13 – There have been some positive signs for Detroit’s defense this season, which we'll dip into later, but one of the biggest negatives has been the lack of turnovers, just 13. If you’re going to play a bend-don’t-break style, if helps when you force an opponent into back-breaking mistake every once in a while.
Darius Slay had more interceptions last year than the entire defense is likely to finish with this season. The team sits at six picks through 15 games. Nevin Lawson remains without one for the season (and his career), while Glover Quin is on the cusp of being shutout in the category for the first time since 2011. This team needs defensive playmakers in the worst way.
8.2 – The Lions' pass defense ranks 10th in the NFL, but that number is a mirage. One, because the Lions have done their best to slow the pace of games to a crawl this year, and two, because they’ve been behind by double-digits so often opponents haven’t had to pass all that much this season.
Looking under the hood, the Lions are allowing 8.2 yards per pass attempt, the worst in the NFL. Paired with the lack of interceptions, that’s troubling inefficiency. But again, a lot of that is tied to the lack of a pass rush.
5, 3.77 – Early in the season, the Lions couldn’t seem to prevent the big play. The team allowed several game-altering long runs, five going for at least 40 yards.

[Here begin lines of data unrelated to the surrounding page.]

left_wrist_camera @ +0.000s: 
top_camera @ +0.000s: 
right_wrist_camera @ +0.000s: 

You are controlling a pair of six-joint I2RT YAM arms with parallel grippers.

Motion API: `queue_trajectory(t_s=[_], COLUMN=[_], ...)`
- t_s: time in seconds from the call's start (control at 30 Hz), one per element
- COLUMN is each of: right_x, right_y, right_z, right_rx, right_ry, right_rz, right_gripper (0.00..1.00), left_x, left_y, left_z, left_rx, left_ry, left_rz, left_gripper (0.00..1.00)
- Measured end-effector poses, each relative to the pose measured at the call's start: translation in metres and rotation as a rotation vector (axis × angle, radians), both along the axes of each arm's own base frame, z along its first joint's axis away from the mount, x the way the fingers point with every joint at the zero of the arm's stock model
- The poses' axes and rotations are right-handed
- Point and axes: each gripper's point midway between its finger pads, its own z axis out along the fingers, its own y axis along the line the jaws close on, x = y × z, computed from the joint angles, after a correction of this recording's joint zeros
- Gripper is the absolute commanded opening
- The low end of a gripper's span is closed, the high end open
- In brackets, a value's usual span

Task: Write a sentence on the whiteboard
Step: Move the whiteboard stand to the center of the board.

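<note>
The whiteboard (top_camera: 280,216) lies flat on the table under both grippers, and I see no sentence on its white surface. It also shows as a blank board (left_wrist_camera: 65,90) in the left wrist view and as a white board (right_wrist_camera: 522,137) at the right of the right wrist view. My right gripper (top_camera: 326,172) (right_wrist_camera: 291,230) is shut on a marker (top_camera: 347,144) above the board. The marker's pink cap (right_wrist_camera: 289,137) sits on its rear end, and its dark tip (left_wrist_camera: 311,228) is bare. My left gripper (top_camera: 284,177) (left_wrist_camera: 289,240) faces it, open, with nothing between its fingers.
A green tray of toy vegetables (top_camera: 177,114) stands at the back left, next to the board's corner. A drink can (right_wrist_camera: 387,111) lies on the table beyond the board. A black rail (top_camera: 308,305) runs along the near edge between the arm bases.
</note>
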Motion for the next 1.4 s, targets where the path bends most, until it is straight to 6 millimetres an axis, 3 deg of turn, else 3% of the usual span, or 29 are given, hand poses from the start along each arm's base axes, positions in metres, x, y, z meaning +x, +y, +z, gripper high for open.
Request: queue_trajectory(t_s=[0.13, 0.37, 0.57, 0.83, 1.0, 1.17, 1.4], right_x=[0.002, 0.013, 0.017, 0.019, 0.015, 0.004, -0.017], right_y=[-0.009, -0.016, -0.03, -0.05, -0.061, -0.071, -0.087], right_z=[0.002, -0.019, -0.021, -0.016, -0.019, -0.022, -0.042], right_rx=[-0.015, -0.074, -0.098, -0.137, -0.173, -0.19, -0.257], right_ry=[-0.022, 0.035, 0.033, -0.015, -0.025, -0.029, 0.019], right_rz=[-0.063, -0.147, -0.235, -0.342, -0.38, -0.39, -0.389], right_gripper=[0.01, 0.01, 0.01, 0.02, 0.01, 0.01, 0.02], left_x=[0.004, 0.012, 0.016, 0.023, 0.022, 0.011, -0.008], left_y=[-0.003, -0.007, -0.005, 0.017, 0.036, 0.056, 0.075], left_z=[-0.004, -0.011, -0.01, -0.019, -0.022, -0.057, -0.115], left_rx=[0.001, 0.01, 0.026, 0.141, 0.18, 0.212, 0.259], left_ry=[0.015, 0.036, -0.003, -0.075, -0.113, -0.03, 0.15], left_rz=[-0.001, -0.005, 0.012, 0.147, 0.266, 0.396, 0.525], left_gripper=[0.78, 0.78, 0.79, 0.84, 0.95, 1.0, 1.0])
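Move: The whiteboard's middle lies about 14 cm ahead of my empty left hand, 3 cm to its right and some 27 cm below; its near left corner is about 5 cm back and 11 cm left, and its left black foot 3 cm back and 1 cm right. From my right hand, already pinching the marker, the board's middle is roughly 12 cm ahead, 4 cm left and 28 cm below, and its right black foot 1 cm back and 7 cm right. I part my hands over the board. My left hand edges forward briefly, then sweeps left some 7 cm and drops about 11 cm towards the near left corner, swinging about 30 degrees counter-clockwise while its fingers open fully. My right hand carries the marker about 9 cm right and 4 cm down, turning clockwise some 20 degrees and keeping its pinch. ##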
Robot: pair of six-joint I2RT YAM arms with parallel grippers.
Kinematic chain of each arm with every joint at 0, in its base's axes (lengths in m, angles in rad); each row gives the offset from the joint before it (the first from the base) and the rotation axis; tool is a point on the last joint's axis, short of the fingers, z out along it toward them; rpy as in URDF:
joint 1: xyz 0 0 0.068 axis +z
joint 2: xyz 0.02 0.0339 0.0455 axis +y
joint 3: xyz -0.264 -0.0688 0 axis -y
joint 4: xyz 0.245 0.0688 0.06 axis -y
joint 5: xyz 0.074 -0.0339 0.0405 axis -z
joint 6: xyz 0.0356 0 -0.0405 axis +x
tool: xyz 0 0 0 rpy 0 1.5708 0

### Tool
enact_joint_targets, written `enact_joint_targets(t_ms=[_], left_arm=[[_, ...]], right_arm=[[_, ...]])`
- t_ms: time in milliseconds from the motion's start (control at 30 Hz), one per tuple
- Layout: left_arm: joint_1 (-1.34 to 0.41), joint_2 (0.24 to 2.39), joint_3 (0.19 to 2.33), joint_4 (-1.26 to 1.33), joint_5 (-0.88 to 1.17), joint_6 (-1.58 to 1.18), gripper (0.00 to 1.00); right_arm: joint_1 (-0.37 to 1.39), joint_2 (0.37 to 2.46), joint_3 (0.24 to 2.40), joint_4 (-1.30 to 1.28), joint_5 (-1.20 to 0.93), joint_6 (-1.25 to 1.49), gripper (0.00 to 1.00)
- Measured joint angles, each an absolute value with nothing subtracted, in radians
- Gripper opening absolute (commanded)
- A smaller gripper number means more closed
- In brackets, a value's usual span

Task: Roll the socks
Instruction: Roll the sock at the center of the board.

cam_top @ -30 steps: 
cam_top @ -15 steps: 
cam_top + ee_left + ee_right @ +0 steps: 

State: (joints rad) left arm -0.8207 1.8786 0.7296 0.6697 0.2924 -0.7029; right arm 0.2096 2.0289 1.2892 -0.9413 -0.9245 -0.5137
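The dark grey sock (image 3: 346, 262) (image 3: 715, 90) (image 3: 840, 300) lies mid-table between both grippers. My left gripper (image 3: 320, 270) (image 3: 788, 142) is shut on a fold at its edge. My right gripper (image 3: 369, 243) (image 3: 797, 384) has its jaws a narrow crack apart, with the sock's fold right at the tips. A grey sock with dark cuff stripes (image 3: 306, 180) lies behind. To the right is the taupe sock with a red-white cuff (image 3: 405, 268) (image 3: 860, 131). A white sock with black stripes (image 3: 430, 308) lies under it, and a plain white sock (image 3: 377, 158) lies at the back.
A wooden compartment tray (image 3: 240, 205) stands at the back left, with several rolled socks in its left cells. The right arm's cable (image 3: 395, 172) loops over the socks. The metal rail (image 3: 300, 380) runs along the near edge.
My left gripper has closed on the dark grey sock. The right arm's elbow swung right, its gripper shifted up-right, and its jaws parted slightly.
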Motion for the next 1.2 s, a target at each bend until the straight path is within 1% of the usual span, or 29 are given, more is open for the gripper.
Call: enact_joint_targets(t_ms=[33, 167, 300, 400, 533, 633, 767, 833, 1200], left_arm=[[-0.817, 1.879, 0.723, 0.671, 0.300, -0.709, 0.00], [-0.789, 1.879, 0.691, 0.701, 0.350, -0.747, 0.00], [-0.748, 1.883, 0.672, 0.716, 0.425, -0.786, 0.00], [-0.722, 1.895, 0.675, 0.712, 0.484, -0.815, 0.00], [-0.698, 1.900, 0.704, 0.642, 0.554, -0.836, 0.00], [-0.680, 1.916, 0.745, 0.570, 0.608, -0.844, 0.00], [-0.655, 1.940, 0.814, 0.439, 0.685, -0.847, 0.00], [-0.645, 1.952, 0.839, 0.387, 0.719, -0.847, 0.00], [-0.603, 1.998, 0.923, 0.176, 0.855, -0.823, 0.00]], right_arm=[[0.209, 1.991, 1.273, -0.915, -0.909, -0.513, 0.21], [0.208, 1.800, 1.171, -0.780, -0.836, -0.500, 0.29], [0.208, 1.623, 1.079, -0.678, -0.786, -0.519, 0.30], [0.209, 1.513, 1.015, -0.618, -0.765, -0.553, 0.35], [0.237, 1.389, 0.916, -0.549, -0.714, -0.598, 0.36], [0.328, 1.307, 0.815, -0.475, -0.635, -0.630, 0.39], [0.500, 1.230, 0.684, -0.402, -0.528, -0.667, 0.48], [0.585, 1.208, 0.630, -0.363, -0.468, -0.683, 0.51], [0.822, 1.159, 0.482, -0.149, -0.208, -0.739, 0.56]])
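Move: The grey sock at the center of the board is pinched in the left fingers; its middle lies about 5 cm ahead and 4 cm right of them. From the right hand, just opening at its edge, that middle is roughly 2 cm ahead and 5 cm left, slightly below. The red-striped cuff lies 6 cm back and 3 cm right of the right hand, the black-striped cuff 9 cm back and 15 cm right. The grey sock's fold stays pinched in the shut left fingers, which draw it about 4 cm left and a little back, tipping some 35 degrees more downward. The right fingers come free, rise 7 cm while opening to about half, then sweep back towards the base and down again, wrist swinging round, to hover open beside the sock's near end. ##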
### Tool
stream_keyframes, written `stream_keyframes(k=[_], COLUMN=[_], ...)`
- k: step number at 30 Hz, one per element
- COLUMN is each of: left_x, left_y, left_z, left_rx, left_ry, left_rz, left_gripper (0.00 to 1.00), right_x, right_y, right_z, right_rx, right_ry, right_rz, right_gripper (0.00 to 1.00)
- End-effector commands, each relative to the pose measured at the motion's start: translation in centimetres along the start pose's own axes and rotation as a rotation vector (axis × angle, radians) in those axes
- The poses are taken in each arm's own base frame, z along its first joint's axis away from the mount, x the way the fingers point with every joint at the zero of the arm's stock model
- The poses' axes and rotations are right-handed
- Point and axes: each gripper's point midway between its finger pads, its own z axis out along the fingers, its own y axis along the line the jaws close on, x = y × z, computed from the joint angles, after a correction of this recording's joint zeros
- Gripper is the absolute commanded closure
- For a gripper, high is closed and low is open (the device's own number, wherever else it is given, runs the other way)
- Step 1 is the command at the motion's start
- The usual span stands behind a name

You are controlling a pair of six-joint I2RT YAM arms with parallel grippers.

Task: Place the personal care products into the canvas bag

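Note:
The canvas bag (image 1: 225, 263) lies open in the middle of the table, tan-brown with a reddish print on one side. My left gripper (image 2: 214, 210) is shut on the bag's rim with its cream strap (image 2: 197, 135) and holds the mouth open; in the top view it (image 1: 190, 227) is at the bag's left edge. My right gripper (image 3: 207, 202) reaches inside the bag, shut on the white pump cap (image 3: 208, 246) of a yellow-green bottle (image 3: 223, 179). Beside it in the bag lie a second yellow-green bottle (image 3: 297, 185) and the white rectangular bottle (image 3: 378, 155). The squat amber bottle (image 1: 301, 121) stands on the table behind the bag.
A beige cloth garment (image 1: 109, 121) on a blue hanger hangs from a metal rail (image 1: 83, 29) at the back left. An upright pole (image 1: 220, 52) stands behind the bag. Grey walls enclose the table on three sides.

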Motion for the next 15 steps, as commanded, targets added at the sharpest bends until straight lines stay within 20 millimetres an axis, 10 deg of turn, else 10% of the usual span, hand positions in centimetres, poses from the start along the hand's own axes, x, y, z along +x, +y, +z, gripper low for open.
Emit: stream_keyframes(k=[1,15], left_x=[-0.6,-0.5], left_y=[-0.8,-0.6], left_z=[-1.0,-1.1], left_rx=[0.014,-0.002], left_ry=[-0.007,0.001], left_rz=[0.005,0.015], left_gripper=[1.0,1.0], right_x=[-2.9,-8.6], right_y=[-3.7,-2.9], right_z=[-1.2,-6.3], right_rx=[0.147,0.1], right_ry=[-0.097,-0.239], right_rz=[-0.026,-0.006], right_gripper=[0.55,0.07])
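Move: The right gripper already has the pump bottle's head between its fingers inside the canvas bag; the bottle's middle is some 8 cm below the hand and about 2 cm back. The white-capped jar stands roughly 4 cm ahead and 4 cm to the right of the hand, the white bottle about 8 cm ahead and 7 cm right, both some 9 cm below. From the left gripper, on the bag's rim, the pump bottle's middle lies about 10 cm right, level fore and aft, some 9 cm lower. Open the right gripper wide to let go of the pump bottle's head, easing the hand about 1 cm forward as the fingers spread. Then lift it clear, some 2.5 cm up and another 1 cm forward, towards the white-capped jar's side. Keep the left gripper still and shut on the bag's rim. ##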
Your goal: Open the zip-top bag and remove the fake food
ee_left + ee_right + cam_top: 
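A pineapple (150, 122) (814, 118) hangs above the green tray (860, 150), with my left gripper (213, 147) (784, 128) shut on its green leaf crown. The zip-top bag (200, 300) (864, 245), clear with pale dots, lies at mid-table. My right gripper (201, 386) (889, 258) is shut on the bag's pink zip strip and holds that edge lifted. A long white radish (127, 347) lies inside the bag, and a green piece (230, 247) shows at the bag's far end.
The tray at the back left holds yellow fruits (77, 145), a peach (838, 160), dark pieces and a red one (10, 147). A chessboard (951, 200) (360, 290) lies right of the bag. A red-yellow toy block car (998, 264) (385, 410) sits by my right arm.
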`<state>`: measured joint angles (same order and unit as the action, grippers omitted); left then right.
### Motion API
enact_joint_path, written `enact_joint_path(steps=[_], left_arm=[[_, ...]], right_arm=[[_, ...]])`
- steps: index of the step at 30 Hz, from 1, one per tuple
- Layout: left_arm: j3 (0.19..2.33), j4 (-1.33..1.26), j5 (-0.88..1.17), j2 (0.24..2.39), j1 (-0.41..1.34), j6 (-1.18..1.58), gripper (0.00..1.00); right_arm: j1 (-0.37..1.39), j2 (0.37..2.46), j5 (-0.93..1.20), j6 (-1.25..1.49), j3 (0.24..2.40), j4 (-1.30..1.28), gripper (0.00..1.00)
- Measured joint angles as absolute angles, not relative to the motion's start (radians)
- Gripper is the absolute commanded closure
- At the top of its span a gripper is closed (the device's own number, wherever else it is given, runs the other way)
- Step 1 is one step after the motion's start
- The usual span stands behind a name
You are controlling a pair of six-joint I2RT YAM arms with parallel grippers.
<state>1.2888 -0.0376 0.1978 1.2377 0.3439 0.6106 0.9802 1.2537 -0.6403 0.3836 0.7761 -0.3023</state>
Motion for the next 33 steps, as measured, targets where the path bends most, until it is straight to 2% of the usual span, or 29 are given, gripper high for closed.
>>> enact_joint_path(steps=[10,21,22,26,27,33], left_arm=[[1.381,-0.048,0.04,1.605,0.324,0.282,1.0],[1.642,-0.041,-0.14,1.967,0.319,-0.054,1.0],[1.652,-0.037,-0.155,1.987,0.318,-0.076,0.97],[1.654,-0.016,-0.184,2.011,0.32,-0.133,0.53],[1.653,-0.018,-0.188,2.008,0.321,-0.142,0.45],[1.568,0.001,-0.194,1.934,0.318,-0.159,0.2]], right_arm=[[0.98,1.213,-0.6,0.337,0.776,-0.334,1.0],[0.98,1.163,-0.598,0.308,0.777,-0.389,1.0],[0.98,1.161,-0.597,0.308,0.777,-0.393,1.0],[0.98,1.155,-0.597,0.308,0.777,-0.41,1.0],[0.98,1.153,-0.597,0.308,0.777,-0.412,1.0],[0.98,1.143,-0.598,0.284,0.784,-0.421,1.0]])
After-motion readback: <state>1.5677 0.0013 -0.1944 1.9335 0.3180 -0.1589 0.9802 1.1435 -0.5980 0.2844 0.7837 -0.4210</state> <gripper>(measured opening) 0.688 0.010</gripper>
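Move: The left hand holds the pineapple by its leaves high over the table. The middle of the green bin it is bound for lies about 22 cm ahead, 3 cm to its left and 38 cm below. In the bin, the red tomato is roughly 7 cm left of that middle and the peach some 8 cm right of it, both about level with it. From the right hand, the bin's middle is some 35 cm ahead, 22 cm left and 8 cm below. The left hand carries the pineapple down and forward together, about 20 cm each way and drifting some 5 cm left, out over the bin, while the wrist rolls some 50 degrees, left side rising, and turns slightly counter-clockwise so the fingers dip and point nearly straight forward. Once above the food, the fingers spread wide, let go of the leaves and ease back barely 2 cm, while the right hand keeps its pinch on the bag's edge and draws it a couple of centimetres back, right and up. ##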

But along came Snacks. The addition of dominant nose tackle Damon Harrison, acquired for the meager cost of a fifth-round pick near the trade deadline, fueled a transformation of Detroit’s run defense. Since his addition to the roster, prior to the seventh game of the season, the team has allowed opponents to average just 3.77 yards per rush, the fifth-best rate of any team during that stretch.
5.6 – Given all the struggles early in the year, you might have thought the Lions were among the worst in the league drawing special teams penalties. Not so, surprisingly, but the dynamic punt return game from a year ago has evaporated this season.
Prior to an early-season knee injury, Jamal Agnew was struggling to replicate his Pro Bowl season from a year ago, in part because of some of those penalties negating his better returns. In total, the Lions are averaging 5.6 yards on punt returns, 31st in the NFL. In 2017, no one was better.
50.0 – Given some of the team’s offensive woes, the Lions weren’t in the red zone all that often, a little more than three trips per game. But what’s worse is how poorly the offense managed to capitalize on those opportunities, scoring a touchdown just half the time the ball was worked inside the 20.
The blame can be spread around. Stafford missed some open throws, there were some regrettable play calls and blocking and penalty issues led to too many negative plays.
0 – Stafford has been the king of fourth-quarter comebacks since being drafted by Detroit. Since 2009, he’s been credited with 26, more than any other quarterback.
This year, zero.
Barring a rallying effort in Green Bay on Sunday, Stafford will finish a season without a fourth-quarter comeback for the first time in his career. And it’s not like there weren’t opportunities, but the Lions couldn’t come through in the clutch against San Francisco, Dallas, Seattle, Minnesota, Los Angeles or Buffalo.